» Recorded information

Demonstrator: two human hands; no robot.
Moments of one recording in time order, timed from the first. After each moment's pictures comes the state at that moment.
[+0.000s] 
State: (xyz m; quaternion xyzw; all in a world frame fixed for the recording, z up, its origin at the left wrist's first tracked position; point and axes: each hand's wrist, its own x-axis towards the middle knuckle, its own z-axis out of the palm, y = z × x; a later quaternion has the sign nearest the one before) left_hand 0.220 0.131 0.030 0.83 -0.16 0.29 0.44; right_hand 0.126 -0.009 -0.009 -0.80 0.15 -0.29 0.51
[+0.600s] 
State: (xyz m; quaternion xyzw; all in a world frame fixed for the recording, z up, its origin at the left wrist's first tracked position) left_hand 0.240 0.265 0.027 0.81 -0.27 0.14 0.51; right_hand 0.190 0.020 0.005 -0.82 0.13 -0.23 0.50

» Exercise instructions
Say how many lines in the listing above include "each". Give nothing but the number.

» Written solution
2